En règle générale, nous vivons parmi les Fidjiens, ils vivent parmi les Indo-Fidjiens. Même entre eux, il y aurait des problèmes s'ils se mélangeaient de manière inconsidérée. Ils peuvent être hindous indo-fidjiens ou musulmans.
alors sont calcutta (du nord de l'Inde) ou madrassis (du sud de l'Inde). Et pour couronner le tout, les hindous appartiennent toujours à des castes différentes. La vérité, c'est que c'est un miracle qu'il n'y ait plus de confusion entre eux et entre eux et nous.
En plus de regarder ensemble pendant longtemps certains événements sportifs, culturels et autres occasions spéciales, les deux groupes ont très peu interagi. Leurs priorités éducatives, sociales et économiques ont toujours été différentes.
En conséquence, une grande partie des Fidjiens continue de considérer les Indo-Fidjiens comme vulagi, c'est-à-dire de simples intrus. Parfois, les esprits s'échauffent, mais les conflits les plus courants sont des conflits politico-militaires.

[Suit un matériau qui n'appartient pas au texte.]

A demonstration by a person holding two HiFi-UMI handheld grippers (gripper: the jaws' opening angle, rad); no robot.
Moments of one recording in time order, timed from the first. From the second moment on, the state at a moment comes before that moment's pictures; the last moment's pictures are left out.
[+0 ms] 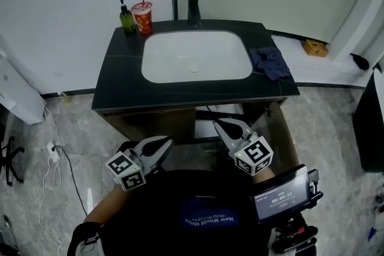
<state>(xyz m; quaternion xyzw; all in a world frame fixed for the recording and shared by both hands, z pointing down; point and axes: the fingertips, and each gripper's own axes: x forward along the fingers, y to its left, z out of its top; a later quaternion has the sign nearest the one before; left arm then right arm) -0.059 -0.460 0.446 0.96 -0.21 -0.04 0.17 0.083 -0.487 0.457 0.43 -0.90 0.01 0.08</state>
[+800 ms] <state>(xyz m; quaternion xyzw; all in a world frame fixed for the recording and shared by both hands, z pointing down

Il est clair qu'à mesure que la modernité s'empare du pays, l'intégration se renforce et, ne serait-ce que sous forme d'exceptions, elle bouscule toutes les règles.

Mère et fille d'ethnie fidjienne sous un chapeau de pluie de toutes les couleurs.
Les femmes fidjiennes ont commencé à porter des bijoux et des tissus à motifs de sari. Certaines de leurs familles sont également prises dans la fièvre Bollywood au point que certains tubes « indiens » récents ont été enregistrés par des artistes indigènes.
Ceux-ci, à leur tour, peuvent nous entendre dans les bars où des serviteurs fidjiens servent des boissons dans des bols de curry, tout comme la communauté indo-fidjienne le fait dans leurs maisons.
Et, alors que nous suivions, entre-temps depuis le bord de Kings Road, par un après-midi pluvieux, de jeunes Indo-Fidjiens ont également rejoint le rugby, jusqu'à récemment un héritage colonial exclusif aux indigènes.